Trump's signals of a US-Iran peace deal and the reported recovery of Strait of Hormuz tanker traffic 'from a trickle to a stream' is directly relevant to Singapore, which processes roughly 20% of global oil trade through its port and refining complex. Oil prices fell on the Iran deal news — which compresses margin for Singapore's oil traders like Trafigura and Vitol who benefit from price volatility — but the tanker traffic normalization reduces operational risk for the port's vessel-handling volumes. The MAS's SGD NEER policy is sensitive to oil price dynamics via the current account; sustained lower Brent would reduce Singapore's terms of trade slightly but ease input-cost inflation for the city-state's manufacturers. DBS and OCBC, both active in trade finance for oil, may see deal volumes increase as Iranian crude flows resume through Singapore's commodity banking network.

Read at Business Times SG

Top movers

Gainers (2)

JDJD+1.78%BABABABA+0.12%

Losers (2)

SESE-3.21%GRABGRAB-1.49%

Sector heatmap

Tech/Internet-0.70%

Smart-money note

The Straits Times Index's flat day despite a globally constructive session tells you the STI's structural composition is doing what it always does on risk-on days: banks absorb geopolitical risk-premium compression positively (DBS, OCBC, UOB all likely firmer), while tech drags from Sea and Grab's profitability narrative overhang.
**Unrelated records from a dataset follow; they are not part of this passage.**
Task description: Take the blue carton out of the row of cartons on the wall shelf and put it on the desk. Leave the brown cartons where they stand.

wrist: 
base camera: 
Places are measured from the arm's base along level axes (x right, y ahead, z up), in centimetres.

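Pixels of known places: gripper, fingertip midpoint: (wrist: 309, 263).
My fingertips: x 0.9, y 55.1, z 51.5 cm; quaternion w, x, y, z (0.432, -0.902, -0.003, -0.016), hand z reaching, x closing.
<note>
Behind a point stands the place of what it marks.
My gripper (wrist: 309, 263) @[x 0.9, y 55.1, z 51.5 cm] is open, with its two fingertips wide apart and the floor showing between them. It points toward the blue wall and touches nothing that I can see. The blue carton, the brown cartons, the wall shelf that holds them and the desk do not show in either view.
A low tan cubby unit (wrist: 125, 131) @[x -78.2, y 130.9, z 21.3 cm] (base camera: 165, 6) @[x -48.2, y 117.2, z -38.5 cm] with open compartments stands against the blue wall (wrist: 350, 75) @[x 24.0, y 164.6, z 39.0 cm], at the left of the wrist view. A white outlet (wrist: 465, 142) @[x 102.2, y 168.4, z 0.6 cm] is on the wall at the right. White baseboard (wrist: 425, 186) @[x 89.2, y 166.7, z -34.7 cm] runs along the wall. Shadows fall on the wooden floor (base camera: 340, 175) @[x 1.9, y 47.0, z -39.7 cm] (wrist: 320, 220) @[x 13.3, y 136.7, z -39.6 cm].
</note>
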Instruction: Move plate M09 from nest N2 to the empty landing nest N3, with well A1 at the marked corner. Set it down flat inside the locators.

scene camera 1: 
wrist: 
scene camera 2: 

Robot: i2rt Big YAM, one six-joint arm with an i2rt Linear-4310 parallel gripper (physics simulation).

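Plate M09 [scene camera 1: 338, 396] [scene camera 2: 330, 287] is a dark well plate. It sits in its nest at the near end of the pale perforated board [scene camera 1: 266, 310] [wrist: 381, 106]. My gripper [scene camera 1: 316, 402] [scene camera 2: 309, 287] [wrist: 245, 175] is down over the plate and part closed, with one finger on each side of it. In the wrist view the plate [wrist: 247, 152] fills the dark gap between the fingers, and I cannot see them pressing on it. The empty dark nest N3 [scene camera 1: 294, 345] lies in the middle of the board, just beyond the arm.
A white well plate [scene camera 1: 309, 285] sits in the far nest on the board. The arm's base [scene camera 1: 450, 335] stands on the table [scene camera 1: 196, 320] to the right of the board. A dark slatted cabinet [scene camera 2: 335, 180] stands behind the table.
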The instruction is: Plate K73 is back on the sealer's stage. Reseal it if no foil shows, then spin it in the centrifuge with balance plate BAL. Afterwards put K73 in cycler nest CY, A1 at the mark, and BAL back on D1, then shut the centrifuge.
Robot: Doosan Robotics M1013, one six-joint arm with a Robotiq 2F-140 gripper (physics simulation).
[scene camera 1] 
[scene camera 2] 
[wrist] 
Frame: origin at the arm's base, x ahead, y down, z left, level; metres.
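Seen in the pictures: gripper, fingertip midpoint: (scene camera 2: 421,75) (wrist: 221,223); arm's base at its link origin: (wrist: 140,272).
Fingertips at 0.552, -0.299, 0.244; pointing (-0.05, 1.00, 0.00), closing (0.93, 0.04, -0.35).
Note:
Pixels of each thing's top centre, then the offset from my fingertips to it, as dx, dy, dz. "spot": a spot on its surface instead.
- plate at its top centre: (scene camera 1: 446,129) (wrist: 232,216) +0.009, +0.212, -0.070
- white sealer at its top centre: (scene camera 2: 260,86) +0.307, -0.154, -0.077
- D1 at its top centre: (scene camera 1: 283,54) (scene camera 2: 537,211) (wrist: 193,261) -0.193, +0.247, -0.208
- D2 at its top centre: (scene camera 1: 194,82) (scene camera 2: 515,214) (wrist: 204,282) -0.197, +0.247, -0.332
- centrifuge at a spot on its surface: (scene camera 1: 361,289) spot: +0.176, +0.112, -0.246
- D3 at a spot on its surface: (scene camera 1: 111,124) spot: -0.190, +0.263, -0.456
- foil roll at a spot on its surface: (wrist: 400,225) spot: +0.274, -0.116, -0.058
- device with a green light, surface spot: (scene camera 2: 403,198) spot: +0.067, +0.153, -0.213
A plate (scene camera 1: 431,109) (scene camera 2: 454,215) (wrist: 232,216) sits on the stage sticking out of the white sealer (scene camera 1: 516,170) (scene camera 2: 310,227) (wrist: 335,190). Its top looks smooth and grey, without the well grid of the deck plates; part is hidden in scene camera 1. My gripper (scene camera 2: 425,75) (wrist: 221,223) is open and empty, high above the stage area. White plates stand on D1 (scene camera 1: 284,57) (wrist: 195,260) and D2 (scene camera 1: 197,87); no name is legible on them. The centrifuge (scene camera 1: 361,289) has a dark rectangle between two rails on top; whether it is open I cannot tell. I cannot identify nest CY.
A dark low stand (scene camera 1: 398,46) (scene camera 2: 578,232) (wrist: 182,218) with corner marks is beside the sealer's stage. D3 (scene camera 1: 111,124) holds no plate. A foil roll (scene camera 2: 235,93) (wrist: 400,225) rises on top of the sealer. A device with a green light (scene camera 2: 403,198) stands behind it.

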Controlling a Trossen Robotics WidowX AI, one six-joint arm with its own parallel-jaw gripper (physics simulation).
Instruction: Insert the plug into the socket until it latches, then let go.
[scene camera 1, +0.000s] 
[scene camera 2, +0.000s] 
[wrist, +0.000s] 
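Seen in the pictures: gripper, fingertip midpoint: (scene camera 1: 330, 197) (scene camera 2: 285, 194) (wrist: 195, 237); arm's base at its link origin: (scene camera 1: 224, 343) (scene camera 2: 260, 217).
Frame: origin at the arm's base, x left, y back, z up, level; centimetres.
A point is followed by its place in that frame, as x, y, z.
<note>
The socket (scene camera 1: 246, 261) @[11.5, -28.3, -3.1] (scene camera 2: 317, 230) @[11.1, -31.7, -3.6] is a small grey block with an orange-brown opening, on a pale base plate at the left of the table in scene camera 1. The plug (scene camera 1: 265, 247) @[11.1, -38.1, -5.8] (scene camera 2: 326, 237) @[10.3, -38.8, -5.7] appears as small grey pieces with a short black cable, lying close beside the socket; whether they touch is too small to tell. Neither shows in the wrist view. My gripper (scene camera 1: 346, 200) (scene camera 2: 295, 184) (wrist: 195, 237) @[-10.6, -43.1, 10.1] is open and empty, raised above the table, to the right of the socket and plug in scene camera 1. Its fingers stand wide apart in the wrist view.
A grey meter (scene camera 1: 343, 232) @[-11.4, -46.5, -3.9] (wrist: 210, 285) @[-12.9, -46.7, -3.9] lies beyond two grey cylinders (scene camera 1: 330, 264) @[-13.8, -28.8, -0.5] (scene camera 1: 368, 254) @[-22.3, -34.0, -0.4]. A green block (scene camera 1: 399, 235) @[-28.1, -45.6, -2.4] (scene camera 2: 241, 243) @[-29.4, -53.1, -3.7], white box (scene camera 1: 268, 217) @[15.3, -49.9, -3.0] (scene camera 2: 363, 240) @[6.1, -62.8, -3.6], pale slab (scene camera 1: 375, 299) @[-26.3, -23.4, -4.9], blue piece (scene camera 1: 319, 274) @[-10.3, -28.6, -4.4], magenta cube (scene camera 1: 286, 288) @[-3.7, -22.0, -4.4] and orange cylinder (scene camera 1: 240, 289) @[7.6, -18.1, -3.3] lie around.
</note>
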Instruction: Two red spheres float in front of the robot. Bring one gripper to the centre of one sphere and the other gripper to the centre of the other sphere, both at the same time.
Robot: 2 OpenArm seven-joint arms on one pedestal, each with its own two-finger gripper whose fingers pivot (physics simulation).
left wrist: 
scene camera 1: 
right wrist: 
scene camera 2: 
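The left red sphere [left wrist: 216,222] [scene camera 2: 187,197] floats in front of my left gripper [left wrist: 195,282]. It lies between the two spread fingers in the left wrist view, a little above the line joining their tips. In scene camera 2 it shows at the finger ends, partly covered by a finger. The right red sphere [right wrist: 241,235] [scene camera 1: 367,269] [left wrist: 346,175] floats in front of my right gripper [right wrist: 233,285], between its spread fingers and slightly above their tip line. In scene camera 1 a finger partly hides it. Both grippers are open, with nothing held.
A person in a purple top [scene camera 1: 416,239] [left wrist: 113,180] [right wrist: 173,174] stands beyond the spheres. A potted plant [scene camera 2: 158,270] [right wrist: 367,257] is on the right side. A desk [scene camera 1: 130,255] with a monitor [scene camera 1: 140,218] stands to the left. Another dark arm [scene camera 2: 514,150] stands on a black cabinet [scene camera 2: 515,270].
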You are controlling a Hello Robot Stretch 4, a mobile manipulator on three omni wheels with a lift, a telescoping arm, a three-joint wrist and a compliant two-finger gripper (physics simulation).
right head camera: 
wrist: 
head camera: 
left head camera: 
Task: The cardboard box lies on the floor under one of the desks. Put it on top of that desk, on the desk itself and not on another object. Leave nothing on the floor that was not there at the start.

This is not new — Singapore's market has consistently bifurcated between its world-class banks (which perform on rate-cycle and credit-quality grounds) and its tech growth names (which remain hostage to profitability timing). Temasek's portfolio includes both Sea and SpaceX exposure; the IPO day where SpaceX listed at $2.2T while Sea fell 3.2% captures the tension between Singapore's two investment theses. For S-REIT investors: the Iran deal's oil-bearish read is marginally positive for Singapore property REITs via reduced inflation expectations, keeping MAS NEER adjustments incremental. Watch DBS and OCBC next earnings for trade finance volume data reflecting Hormuz normalization.

What to watch tomorrow

Sea and Grab Sentiment

Continued selling pressure on Monday would signal structural re-rating rather than single-session volatility; watch if SGX volumes on both names increase (panic) or decrease (orderly lightening).

MAS NEER Policy Signal

Any MAS commentary on the Singapore Dollar Nominal Effective Exchange Rate will be the week's key monetary signal — Iran-deal-driven lower oil imports improve Singapore's current account, potentially influencing MAS's inflation tolerance.

STI Banking Sector

DBS, OCBC, and UOB will be the bellwether for whether Singapore's banking resilience on Friday sustained — any fresh newsflow on regional credit quality or trade finance volumes will move the Big Three.